_BRIEF_:
All of the data that follows needs to be printed again, exactly as it reads.

──────── MATERIAL PROVIDED ────────

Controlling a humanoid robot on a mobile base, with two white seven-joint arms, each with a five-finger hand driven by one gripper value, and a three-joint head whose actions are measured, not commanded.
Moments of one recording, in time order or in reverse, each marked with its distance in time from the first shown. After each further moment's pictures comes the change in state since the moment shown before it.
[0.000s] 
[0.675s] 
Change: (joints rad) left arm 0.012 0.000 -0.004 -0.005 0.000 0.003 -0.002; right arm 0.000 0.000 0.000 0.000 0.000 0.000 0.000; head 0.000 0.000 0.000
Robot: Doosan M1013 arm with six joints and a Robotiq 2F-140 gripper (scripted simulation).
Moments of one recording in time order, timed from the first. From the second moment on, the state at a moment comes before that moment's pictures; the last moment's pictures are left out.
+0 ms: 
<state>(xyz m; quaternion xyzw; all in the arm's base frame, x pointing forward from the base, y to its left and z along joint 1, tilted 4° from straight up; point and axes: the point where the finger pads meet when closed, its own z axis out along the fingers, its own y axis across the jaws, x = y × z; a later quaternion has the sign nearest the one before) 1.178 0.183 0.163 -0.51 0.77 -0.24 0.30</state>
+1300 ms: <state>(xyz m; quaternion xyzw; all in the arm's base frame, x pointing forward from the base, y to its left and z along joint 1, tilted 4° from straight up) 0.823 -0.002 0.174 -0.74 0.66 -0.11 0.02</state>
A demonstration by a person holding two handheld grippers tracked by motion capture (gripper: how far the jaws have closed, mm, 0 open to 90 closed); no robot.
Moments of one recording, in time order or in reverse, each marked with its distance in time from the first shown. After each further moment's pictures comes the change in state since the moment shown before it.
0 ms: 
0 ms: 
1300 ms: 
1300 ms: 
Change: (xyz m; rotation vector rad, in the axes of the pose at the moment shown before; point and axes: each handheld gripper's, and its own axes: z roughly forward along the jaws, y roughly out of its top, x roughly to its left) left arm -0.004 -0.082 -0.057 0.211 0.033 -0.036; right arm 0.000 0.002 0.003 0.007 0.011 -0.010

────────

_RESPONSE FOR THIS EXERCISE_:
Controlling a humanoid robot on a mobile base, with two white seven-joint arms, each with a five-finger hand driven by one gripper value, and a three-joint head whose actions are measured, not commanded.
Moments of one recording, in time order or in reverse, each marked with its distance in time from the first shown. After each further moment's pictures comes the change in state since the moment shown before it.
[0.000s] 
[0.675s] 
Change: (joints rad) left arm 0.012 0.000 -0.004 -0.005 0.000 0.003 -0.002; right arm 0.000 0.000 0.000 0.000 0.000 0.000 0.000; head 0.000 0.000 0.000
Robot: Doosan M1013 arm with six joints and a Robotiq 2F-140 gripper (scripted simulation).
Moments of one recording in time order, timed from the first. From the second moment on, the state at a moment comes before that moment's pictures; the last moment's pictures are left out.
+0 ms: 
<state>(xyz m; quaternion xyzw; all in the arm's base frame, x pointing forward from the base, y to its left and z along joint 1, tilted 4° from straight up; point and axes: the point where the finger pads meet when closed, its own z axis out along the fingers, its own y axis across the jaws, x = y × z; a later quaternion has the sign nearest the one before) 1.178 0.183 0.163 -0.51 0.77 -0.24 0.30</state>
+1300 ms: <state>(xyz m; quaternion xyzw; all in the arm's base frame, x pointing forward from the base, y to its left and z along joint 1, tilted 4° from straight up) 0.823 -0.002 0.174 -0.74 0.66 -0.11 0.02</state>
A demonstration by a person holding two handheld grippers tracked by motion capture (gripper: how far the jaws have closed, mm, 0 open to 90 closed); no robot.
Moments of one recording, in time order or in reverse, each marked with its distance in time from the first shown. After each further moment's pictures comes the change in state since the moment shown before it.
0 ms: 
0 ms: 
1300 ms: 
1300 ms: 
Change: (xyz m; rotation vector rad, in the axes of the pose at the moment shown before; point and axes: each handheld gripper's, and its own axes: z roughly forward along the jaws, y roughly out of its top, x roughly to its left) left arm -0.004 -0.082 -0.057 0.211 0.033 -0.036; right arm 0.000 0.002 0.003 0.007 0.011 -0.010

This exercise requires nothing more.